Structured and reproducible, the Design to Cost approach plays an eminently pedagogical role and, thanks to its highly demonstrative results, encourages a new way of team working.
Conditions for success
Ambitious targets are the key to successful design to cost:
They are equal to the challenge and show the need to go beyond the usual habits and results.
Clearly expressed by the Management, they contribute to the mobilisation of energies.
The multidisciplinary approach must of course involve the whole project team – right down to the key partners and suppliers – in a collegial and constructive work.
Une des forces de la méthodologie est de ne pas statuer trop tôt sur l’acceptabilité ou la faisabilité des solutions : les arbitrages ne se feront qu’avec la pleine visibilité des enjeux (besoins, coûts, risques) pour l’équipe projet et la Direction.
A dynamic and positive animation:
Leading a Design to Cost is not a matter for specialists in a particular field and a broad, multi-sectoral expertise is an asset.
The most important thing is a simple methodology and good management of the human factor:
The aim is to create a dynamic and to lead the team, through constructive exchanges, towards the right levels of questioning, with pleasure and enthusiasm.
Extremely varied applications
Essential approach, Design to Cost is now implemented in all sectors of activity :
- Large, medium and small series products,
- Services,
- Industrial machinery and equipment,
- Complete plants and installations, single or reproducible,
- Responses to calls for tenders,
- B2B and B2C…
It is the subject of numerous naming variations:
- Design to Cost, for new projects,
- Redesign to Cost, for existing systems,
- Design to weight, aiming to reduce masses
- Design to Manufacturing, seeking the best industrialisation and manufacturability…

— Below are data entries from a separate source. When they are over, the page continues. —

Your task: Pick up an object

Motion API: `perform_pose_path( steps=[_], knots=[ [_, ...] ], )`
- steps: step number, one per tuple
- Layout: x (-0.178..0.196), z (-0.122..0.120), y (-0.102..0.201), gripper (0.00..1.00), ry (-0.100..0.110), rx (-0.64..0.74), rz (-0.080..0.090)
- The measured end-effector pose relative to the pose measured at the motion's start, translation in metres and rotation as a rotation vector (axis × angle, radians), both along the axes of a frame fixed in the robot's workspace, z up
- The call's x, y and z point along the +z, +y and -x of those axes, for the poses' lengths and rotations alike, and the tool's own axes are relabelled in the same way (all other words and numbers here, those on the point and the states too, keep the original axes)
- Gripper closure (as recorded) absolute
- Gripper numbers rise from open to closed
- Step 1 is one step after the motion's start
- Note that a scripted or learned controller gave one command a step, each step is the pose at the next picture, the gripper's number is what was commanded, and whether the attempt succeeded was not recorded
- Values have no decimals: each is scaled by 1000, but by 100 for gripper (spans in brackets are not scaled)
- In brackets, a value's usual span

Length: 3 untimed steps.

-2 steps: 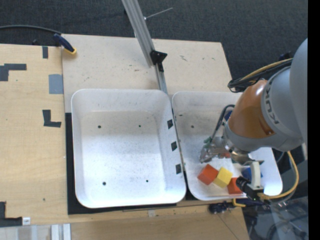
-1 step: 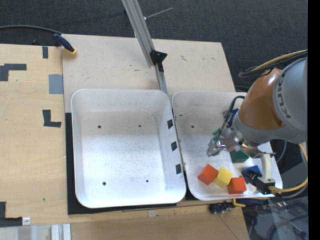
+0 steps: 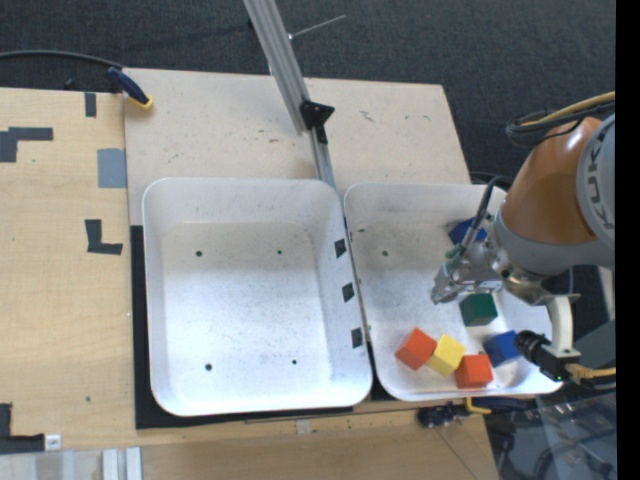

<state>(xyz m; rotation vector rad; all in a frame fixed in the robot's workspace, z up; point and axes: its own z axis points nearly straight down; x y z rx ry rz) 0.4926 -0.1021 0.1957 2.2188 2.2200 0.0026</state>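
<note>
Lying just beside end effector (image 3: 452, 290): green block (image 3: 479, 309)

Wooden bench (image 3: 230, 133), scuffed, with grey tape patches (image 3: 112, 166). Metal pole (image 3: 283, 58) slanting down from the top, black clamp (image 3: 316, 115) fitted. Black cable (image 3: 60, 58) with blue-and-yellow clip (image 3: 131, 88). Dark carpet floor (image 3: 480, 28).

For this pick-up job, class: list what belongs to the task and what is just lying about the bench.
Belongs:
hand
green block
orange block
yellow block
blue block
right bin

Lying about:
left bin
metal pole
black cable
</note>
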Motion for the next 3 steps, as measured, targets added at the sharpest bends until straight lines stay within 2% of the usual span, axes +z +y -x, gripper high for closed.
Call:
perform_pose_path(
  steps=[1,3],
  knots=[
    [12,0,0,100,3,0,-1],
    [38,-58,97,100,2,6,-2]
  ],
)
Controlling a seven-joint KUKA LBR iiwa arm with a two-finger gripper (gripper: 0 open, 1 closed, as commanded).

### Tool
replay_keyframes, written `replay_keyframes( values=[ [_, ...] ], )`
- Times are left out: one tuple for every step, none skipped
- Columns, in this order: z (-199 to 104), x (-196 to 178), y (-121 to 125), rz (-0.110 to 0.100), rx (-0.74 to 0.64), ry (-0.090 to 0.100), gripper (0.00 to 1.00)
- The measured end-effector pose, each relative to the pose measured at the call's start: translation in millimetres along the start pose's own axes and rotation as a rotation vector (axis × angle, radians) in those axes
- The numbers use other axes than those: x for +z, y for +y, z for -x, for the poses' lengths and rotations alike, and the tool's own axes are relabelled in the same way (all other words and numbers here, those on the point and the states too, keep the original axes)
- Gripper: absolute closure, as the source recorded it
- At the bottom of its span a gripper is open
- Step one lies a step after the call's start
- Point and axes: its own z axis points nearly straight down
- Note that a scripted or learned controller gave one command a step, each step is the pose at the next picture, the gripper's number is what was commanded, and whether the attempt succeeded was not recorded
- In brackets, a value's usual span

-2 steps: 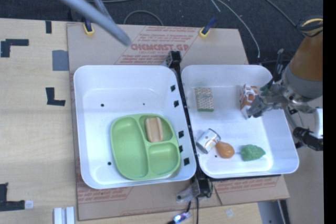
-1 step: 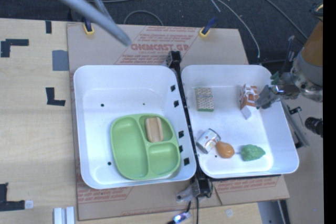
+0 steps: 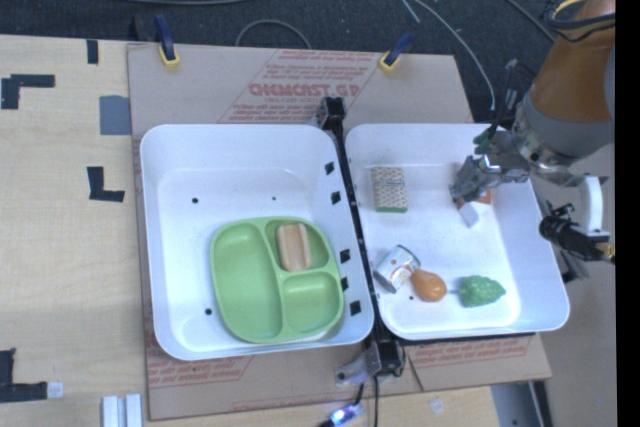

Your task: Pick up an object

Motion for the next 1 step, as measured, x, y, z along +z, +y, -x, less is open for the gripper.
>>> replay_keyframes(
  values=[
    [-52.6,7.6,11.4,-0.002,0.0,0.0,1.0]
  ],
)
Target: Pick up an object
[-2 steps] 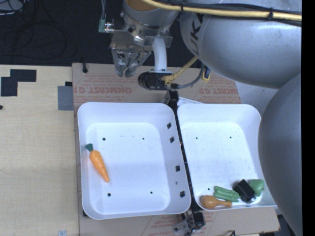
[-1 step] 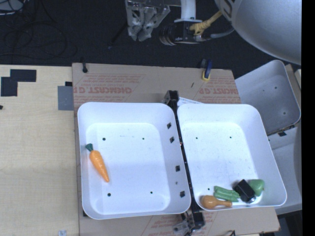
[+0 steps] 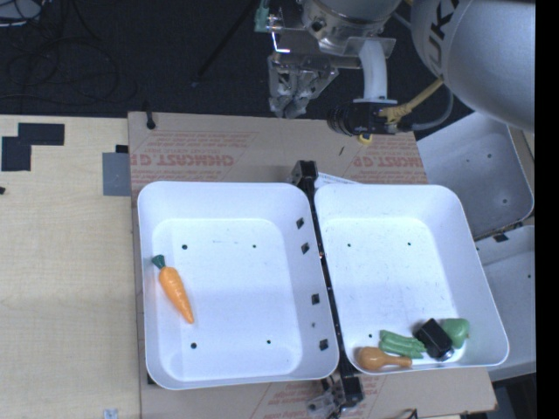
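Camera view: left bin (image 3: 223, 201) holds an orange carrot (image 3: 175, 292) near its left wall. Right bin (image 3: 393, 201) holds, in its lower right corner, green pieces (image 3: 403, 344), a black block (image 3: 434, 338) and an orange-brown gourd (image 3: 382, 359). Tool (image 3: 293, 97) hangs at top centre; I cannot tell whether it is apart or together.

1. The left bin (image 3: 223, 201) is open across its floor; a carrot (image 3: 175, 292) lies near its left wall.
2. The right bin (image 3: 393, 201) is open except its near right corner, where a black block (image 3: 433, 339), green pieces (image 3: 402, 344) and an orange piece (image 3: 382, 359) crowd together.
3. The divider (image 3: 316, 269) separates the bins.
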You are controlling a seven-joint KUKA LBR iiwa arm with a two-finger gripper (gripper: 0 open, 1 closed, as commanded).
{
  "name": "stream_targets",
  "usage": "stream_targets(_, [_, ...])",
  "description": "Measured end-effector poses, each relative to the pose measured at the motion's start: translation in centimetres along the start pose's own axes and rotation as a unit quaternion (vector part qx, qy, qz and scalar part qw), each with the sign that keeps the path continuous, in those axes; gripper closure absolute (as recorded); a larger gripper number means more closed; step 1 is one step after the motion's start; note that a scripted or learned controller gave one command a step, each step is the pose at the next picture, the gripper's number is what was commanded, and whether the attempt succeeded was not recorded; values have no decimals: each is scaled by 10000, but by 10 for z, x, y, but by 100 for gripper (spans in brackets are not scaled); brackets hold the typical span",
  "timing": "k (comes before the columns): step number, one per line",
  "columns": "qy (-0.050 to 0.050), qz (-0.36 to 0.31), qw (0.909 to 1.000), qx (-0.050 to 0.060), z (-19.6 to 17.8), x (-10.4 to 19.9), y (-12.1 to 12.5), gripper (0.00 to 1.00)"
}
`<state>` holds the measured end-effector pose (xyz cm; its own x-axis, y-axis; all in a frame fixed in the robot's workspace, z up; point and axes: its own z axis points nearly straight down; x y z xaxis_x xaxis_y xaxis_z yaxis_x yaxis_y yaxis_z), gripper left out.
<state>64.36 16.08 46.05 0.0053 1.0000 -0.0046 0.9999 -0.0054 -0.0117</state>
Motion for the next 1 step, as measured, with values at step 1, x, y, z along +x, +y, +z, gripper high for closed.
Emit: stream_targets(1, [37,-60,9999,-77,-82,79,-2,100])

- And of course, Design to Value, with a focus on Innovation and Customer Value…
But for us, Design to Cost and Value remains the ideal synthesis, the global approach that does not neglect any of the aspects of the attractiveness and competitiveness of the future offer!
Radical gains
The benefits of Design to Cost are high and often surprising:
- Radical reduction of direct costs: -15, -30 or even -50% on new or existing products
- Reduced development and investment costs
- Reduction of CAPEX and OPEX costs of industrial installations
- Savings on Life cycle cost and Total Cost of Ownership
The gains also go beyond economic benefits alone:
- Reduction of development time, thanks to efficient exchanges and less iterations
- And above all, the impetus for change, thanks to a collegial approach and strengthened team cohesion.